Frank Wolhuter shifted his body forward and leaned his forearms on the desk. ‘Emma, I like you. But I see from your card that you are from Cape Town. This is another world from Cape Town. You won’t like me saying it, but let me tell you that Capetonians do not live in Africa. I know. Every year I go to Cape Town and it’s like visiting Europe.’
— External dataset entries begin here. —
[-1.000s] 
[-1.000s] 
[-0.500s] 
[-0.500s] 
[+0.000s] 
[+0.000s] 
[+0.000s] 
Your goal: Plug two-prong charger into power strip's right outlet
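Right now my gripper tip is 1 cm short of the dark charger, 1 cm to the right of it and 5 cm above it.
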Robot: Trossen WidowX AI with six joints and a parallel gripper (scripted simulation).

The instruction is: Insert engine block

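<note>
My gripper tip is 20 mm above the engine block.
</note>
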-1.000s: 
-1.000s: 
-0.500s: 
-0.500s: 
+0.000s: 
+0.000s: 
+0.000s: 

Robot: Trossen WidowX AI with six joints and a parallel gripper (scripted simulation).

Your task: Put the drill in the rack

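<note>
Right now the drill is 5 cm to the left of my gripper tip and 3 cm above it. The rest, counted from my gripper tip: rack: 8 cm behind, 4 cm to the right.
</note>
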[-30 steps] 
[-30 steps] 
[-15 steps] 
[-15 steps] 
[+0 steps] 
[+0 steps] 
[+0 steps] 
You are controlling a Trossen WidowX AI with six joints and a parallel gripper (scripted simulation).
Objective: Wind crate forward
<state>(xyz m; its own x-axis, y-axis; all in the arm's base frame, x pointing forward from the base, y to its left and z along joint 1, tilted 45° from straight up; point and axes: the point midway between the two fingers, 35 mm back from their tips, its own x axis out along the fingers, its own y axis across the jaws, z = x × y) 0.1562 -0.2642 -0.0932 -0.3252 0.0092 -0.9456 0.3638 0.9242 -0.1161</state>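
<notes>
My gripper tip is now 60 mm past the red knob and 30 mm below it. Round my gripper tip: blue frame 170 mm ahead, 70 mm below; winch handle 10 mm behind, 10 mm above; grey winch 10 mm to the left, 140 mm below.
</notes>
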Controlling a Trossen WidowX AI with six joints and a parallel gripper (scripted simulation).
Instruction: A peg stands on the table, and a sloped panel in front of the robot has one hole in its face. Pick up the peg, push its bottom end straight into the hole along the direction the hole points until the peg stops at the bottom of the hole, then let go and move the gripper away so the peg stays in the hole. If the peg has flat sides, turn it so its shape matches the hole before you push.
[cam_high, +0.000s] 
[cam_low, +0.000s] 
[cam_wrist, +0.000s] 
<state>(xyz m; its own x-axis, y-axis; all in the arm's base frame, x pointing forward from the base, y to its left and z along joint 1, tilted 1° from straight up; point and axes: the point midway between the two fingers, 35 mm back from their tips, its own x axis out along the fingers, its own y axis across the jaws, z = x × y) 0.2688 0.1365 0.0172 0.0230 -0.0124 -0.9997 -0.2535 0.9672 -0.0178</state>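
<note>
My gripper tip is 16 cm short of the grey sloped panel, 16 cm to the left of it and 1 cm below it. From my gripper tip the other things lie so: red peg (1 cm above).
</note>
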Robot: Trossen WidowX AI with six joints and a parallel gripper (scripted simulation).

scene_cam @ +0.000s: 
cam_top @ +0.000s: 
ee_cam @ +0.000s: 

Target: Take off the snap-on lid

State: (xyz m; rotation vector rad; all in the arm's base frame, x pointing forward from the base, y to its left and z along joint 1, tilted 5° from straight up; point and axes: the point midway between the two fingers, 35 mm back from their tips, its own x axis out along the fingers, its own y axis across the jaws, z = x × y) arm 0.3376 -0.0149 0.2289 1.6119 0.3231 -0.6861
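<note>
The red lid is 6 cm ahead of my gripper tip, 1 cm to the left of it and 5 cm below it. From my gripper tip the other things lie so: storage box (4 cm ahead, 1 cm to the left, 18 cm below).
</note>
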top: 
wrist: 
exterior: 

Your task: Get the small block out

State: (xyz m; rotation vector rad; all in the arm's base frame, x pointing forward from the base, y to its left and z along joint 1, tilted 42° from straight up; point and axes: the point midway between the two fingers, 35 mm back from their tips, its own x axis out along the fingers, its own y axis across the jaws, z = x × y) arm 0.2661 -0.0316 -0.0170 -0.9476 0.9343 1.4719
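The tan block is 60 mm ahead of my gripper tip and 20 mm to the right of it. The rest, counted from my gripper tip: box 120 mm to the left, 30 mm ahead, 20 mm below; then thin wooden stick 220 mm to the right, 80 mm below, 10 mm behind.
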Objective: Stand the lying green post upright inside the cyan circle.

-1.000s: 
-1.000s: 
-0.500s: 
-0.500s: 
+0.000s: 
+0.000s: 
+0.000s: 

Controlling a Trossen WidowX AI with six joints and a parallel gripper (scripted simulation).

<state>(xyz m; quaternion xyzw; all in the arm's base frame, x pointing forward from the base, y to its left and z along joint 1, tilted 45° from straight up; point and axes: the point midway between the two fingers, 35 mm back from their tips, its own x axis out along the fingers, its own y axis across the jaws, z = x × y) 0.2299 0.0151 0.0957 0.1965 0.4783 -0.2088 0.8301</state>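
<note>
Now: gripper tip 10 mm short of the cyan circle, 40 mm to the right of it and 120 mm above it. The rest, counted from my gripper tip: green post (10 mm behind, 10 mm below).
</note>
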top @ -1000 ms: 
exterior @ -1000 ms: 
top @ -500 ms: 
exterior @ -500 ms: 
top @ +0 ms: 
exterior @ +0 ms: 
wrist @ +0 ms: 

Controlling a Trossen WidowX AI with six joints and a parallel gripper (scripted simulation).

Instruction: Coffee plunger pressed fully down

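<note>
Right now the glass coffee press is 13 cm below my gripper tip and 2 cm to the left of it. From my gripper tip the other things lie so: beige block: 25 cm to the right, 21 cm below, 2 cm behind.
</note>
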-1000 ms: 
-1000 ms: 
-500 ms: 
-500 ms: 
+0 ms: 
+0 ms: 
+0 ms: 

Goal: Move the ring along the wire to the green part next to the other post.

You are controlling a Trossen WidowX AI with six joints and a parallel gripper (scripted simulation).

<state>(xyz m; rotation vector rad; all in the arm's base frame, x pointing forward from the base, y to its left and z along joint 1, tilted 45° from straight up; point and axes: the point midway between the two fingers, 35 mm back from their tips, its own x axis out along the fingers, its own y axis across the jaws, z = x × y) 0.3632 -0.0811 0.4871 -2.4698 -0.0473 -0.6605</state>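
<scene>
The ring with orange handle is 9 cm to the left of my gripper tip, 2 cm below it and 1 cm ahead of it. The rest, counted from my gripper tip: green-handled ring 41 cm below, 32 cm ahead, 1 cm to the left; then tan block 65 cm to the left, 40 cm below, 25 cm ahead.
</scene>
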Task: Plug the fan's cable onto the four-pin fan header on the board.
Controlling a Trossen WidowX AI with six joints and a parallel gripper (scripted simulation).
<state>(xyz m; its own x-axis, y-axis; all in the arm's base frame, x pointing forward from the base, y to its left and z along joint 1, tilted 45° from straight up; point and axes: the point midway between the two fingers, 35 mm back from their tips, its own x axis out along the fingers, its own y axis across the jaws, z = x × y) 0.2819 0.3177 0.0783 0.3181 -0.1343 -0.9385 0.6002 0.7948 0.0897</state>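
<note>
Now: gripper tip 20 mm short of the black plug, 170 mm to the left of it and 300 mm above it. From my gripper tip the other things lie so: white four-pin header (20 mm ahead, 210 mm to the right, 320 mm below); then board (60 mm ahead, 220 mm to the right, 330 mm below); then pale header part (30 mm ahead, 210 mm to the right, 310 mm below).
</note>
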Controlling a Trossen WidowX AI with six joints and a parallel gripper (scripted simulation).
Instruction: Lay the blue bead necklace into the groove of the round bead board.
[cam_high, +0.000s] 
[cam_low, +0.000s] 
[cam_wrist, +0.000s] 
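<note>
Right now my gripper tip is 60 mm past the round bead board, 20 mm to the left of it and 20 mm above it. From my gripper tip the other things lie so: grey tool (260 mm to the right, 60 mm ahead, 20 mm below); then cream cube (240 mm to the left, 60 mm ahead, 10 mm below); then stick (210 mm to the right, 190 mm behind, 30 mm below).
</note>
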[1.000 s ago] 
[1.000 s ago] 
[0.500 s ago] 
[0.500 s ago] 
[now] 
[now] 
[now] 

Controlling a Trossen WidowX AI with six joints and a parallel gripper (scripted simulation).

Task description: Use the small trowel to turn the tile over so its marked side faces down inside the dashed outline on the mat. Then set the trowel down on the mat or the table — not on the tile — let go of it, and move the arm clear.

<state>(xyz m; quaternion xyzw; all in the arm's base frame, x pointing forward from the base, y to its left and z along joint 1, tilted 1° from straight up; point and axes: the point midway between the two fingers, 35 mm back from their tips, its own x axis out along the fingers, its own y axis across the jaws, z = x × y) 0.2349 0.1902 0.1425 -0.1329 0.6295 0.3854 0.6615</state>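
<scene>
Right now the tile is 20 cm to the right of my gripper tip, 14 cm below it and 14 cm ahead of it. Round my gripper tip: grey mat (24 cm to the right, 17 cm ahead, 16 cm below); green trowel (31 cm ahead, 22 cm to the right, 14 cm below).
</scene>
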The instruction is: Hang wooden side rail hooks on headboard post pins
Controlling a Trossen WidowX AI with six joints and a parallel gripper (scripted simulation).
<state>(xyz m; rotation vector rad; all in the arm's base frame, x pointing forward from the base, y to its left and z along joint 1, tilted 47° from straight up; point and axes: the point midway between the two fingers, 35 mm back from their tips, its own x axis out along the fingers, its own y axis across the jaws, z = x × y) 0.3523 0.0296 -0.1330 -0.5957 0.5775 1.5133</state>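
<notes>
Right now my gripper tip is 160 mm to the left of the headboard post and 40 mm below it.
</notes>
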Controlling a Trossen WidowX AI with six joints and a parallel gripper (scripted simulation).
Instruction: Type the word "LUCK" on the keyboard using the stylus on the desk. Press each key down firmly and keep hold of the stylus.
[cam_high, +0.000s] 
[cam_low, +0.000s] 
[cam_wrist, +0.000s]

‘What has all this to do with Jacobus?’

‘I’ll get to that. First, let me paint you a picture of Limpopo, of the Lowveld, so you can understand the whole thing. This is still the old South Africa. No, that’s not entirely true. The mindset of everyone, black and white, is in the old regime, but all the problems are New South Africa. And that makes for an ugly combination. Racism and progress, hate and cooperation, suspicion and reconciliation … those things do not lie well together. And then there’s the money and the poverty, the greed.’

He picked up his pipe again, but did nothing with it.

‘You have no idea what’s going on here. Let me tell you about Inspector Jack Phatudi. He is from the Sibashwa tribe, important man, nephew to the chief. And by a mere coincidence the Sibashwa are in the middle of a big land claim. The acreage they want is part of the Kruger Park. And the Sibashwa are no great fans of Cobie de Villiers. Because Cobie is what some would call an activist. Not your usual greeny, your typical bunny-hugger. No. He doesn’t do protest marches or shout from a podium. He’s undercover, he’s quiet, he’s here and he’s there and you never see him. But he’s relentless, never gives up, never stops. He’ll listen, and he’ll eavesdrop, and he’ll take his pictures and make notes – and before you know it he knows everything. He’s the one with the evidence that the Sibashwa have already signed an agreement with a property developer. We’re talking hundreds of millions. So Cobie went and gave this information to the National Parks people and their lawyers, because he believed that if the Sibashwa’s land claim succeeded it would be the beginning of the end for Kruger. You can’t build a bunch of houses and think it’ll have no impact. You can’t …’

He cut himself short. ‘Don’t let me preach to you. The fact of the matter is, the Sibashwa don’t like Cobie. Even before this vulture affair he’s had trouble with them. Gin traps for leopards and wire snares for buck and their dogs forever running around and causing havoc. They know that it’s Cobie that reports them to the authorities, Cobie that shoots their dogs. They know him. They know what he’s like. That’s why they poisoned those vultures, because they knew someone would phone Cobie. It was an ambush. They wanted Cobie there so it would look as though he had shot those people, the sangoma and the poisoners. But it wasn’t Cobie. He couldn’t. He can’t kill anything.’